**Exercise**
Line by line, repeat the material below without any deviation.

====== Records shown

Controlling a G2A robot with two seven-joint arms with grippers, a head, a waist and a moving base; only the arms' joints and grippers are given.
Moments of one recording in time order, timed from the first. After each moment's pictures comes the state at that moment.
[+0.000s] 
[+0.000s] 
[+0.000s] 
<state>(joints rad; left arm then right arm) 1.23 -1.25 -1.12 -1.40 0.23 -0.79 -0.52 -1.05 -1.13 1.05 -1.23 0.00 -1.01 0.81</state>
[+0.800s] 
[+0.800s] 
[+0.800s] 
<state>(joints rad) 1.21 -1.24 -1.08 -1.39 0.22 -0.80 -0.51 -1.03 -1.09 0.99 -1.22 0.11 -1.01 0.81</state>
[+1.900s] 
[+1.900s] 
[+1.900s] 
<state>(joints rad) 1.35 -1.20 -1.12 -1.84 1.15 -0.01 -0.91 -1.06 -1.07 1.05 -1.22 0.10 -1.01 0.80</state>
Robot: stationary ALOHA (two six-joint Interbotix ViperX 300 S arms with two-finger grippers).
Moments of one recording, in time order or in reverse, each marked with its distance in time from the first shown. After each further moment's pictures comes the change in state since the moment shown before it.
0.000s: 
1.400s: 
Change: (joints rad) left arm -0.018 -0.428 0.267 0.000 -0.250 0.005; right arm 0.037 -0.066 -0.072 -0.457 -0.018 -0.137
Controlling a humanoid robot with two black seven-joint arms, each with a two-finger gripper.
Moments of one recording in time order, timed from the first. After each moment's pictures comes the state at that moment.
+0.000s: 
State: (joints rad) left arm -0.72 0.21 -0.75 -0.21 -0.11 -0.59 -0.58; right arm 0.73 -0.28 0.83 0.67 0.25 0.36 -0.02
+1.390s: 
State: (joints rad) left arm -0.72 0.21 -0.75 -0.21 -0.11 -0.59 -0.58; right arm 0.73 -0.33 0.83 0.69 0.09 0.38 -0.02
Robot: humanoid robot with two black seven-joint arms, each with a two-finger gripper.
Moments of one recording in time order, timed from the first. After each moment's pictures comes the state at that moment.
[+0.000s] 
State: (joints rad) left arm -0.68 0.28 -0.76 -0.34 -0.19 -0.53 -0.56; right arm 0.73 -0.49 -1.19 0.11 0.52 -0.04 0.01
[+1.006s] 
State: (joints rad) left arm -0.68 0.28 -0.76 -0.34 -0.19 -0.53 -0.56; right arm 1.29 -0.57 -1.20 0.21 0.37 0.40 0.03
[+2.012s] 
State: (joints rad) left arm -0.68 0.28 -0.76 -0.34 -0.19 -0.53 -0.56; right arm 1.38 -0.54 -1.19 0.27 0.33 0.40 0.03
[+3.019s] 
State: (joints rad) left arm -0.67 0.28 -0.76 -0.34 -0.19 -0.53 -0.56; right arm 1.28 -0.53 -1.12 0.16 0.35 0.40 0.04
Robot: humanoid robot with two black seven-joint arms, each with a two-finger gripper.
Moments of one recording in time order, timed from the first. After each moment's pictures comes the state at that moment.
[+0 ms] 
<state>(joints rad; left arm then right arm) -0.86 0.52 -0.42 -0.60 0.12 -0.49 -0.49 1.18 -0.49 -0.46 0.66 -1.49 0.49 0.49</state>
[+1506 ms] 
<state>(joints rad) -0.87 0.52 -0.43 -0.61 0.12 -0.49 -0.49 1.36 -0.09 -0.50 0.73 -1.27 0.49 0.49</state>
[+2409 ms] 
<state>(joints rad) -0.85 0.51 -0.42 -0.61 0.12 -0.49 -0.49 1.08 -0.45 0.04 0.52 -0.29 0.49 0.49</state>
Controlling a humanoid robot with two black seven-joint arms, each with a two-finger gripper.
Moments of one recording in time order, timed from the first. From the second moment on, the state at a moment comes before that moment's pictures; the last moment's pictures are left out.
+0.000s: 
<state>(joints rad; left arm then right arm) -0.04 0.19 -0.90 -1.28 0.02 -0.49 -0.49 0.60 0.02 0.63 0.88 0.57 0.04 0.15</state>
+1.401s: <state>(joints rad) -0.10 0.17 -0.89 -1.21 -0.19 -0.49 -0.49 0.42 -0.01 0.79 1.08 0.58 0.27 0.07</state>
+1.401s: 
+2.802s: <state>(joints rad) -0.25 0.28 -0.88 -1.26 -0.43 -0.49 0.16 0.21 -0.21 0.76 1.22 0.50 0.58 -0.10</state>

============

**Reply**
Controlling a G2A robot with two seven-joint arms with grippers, a head, a waist and a moving base; only the arms' joints and grippers are given.
Moments of one recording in time order, timed from the first. After each moment's pictures comes the state at that moment.
[+0.000s] 
[+0.000s] 
[+0.000s] 
<state>(joints rad; left arm then right arm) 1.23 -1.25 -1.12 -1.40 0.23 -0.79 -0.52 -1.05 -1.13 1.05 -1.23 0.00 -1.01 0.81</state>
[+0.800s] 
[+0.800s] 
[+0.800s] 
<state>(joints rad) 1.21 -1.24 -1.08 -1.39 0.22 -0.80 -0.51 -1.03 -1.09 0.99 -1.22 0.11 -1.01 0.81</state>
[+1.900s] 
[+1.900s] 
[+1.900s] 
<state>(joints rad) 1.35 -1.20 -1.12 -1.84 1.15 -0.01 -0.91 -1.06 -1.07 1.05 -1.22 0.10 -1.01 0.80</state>
Robot: stationary ALOHA (two six-joint Interbotix ViperX 300 S arms with two-finger grippers).
Moments of one recording, in time order or in reverse, each marked with its distance in time from the first shown. After each further moment's pictures comes the change in state since the moment shown before it.
0.000s: 
1.400s: 
Change: (joints rad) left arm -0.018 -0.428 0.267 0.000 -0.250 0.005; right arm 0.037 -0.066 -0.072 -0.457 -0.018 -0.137
Controlling a humanoid robot with two black seven-joint arms, each with a two-finger gripper.
Moments of one recording in time order, timed from the first. After each moment's pictures comes the state at that moment.
+0.000s: 
State: (joints rad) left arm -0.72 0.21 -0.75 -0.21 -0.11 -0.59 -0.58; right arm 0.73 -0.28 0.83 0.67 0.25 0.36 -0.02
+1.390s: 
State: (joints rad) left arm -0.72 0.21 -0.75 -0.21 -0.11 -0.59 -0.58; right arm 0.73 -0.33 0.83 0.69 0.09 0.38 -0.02
Robot: humanoid robot with two black seven-joint arms, each with a two-finger gripper.
Moments of one recording in time order, timed from the first. After each moment's pictures comes the state at that moment.
[+0.000s] 
State: (joints rad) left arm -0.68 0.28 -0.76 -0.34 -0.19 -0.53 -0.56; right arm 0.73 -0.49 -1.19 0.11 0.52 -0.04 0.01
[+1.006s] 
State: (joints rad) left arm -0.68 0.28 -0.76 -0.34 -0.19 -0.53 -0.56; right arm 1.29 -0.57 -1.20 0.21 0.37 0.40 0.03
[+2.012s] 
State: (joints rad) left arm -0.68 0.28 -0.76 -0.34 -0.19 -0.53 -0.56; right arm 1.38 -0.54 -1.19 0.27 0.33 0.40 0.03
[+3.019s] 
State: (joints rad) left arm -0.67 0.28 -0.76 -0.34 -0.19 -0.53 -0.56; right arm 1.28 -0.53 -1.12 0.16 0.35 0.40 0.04
Robot: humanoid robot with two black seven-joint arms, each with a two-finger gripper.
Moments of one recording in time order, timed from the first. After each moment's pictures comes the state at that moment.
[+0 ms] 
<state>(joints rad; left arm then right arm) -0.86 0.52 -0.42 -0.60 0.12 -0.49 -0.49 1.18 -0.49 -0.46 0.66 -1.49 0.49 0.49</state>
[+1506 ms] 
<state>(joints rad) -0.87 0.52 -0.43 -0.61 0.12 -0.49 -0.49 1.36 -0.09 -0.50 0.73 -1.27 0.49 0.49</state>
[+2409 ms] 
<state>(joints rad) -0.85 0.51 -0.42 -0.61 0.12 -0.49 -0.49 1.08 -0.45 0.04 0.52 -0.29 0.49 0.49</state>
Controlling a humanoid robot with two black seven-joint arms, each with a two-finger gripper.
Moments of one recording in time order, timed from the first. From the second moment on, the state at a moment comes before that moment's pictures; the last moment's pictures are left out.
+0.000s: 
<state>(joints rad; left arm then right arm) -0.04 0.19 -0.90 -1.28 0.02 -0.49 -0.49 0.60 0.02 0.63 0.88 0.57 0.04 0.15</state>
+1.401s: <state>(joints rad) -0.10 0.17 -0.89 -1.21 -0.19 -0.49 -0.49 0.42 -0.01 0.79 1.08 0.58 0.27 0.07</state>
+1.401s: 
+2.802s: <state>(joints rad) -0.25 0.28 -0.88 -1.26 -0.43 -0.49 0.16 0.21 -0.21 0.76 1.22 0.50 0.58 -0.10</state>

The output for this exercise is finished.